- Born: Sri Lanka
- Education: Royal College, Colombo
- Occupation: Physician

= Rolly Jayewardene =

Rolland "Rolly" P. Jayawardene, FRCP (1918 – November 11, 1999) was a Sri Lankan physician. He was the Director-General of the Natural Resources Energy and Science Authority.

He was born to Hon. Justice Eugene Wilfred Jayewardene KC, a Chief Justice of Ceylon and Agnes Helen Don Philip Wijewardena, daughter of Tudugalage Muhandiram Don Philip Wijewardena, a wealthy merchant. His brothers were President J. R. Jayewardene and Dr Hector Wilfred Jayewardene, QC. His uncles were the Colonel Theodore Godfrey Wijesinghe Jayewardene, Justice Valentine Jayewardene and the press baron D. R. Wijewardena.

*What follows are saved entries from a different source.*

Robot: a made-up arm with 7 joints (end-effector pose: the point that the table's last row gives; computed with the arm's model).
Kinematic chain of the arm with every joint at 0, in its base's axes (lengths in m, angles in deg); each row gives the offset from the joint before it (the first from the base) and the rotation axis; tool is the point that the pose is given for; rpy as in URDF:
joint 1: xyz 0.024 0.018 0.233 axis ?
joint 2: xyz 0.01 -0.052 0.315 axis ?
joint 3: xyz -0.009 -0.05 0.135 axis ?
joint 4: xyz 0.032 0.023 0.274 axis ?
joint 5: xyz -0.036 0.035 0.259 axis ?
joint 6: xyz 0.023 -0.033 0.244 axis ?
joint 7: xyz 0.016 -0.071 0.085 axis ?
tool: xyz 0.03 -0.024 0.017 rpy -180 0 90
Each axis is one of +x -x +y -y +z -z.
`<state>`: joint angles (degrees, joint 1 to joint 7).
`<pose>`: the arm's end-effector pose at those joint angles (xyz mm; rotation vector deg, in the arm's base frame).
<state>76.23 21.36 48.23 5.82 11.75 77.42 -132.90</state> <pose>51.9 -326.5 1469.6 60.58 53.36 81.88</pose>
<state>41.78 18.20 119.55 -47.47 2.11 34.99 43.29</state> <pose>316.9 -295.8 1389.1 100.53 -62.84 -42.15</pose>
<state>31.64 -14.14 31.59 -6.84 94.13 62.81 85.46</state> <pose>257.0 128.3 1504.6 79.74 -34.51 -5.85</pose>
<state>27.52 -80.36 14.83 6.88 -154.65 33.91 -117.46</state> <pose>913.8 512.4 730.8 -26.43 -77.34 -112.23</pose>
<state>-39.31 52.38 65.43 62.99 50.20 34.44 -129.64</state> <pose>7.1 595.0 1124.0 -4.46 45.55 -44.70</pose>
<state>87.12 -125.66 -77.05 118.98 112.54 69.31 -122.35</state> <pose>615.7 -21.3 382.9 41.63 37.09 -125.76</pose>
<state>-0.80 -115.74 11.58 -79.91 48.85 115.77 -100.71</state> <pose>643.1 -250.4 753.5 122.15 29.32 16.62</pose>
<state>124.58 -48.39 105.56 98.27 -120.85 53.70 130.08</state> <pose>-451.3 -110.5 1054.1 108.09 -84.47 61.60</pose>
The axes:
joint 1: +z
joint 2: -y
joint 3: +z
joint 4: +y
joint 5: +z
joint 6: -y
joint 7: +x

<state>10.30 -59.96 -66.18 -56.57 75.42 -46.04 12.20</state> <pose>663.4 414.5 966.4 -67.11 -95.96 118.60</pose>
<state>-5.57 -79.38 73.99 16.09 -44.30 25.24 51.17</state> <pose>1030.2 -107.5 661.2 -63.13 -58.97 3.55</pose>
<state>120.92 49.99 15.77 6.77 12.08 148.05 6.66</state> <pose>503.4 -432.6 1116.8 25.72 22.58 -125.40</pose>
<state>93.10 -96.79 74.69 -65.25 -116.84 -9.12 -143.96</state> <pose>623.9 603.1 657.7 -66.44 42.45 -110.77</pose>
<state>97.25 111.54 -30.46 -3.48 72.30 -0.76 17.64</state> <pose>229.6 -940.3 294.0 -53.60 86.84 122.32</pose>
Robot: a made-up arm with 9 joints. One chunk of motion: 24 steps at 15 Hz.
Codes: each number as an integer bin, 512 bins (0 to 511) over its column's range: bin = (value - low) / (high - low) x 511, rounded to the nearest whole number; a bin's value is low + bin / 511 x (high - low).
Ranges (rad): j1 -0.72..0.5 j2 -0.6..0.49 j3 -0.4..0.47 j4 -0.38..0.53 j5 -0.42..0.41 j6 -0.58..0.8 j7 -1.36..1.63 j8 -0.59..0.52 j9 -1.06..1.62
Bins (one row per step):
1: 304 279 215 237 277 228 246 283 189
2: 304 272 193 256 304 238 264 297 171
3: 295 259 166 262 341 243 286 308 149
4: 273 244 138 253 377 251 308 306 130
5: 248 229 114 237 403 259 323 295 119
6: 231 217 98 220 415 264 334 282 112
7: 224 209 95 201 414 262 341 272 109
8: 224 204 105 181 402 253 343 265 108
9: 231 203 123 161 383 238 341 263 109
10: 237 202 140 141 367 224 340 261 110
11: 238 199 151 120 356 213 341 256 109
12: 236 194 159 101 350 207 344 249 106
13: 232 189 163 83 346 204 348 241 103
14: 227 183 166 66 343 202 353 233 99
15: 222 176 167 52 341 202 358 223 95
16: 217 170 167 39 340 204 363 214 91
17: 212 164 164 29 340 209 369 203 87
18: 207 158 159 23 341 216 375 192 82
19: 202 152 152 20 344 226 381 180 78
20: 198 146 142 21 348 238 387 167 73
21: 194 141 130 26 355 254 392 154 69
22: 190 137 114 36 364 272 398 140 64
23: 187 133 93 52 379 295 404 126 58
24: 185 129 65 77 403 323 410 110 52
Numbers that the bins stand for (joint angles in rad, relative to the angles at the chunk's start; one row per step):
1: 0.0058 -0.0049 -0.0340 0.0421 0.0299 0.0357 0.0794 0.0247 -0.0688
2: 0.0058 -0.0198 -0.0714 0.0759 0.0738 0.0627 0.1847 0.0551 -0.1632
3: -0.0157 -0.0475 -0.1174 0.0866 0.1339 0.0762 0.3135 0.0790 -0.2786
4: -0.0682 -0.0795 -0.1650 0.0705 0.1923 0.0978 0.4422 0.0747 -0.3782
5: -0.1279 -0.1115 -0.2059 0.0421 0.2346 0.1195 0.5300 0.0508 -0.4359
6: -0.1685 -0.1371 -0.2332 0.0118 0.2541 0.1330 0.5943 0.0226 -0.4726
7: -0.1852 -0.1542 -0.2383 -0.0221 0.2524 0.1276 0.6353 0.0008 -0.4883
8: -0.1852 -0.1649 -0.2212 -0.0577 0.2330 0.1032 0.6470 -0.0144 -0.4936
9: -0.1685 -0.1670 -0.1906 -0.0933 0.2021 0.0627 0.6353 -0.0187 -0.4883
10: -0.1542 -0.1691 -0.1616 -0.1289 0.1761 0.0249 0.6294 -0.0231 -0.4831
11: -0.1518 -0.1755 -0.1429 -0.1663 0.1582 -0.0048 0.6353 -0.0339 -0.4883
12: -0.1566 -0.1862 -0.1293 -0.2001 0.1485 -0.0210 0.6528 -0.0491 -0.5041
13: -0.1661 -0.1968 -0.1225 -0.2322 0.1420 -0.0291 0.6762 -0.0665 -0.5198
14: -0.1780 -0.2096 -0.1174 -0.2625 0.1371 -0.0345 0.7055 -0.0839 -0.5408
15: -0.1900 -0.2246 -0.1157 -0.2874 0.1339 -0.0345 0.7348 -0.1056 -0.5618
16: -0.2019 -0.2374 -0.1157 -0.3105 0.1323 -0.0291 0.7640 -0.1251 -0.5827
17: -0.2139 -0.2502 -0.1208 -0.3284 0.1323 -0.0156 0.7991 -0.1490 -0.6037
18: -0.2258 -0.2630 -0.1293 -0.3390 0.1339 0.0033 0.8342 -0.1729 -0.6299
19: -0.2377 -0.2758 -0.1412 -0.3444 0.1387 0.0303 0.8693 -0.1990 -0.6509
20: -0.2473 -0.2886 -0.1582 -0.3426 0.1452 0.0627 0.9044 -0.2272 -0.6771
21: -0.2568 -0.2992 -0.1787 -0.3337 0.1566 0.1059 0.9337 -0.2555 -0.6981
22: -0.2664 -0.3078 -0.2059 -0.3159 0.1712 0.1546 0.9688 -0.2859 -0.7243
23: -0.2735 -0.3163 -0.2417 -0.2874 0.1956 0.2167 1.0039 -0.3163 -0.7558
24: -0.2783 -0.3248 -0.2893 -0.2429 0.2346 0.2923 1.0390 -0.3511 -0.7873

Educated at Royal College, Colombo, he graduated from the Colombo Medical College. Joining the Ceylon Medical Service, went on to gain an MD from the University of London as well as Membership (MRCP) and Fellowship (FRCP) of the Royal College of Physicians becoming a Senior Physician of the General Hospital, Colombo. He was appointed Director-General of the Natural Resources Energy and Science Authority which was later replaced by the Natural Science Foundation.

He was married to Dr Gladys Jayawardene the first female Director of the Medical Research Institute and Chairman of the State Pharmaceutical Corporation. She was assassinated by the Janatha Vimukthi Peramuna (JVP) for importing Indian medicines.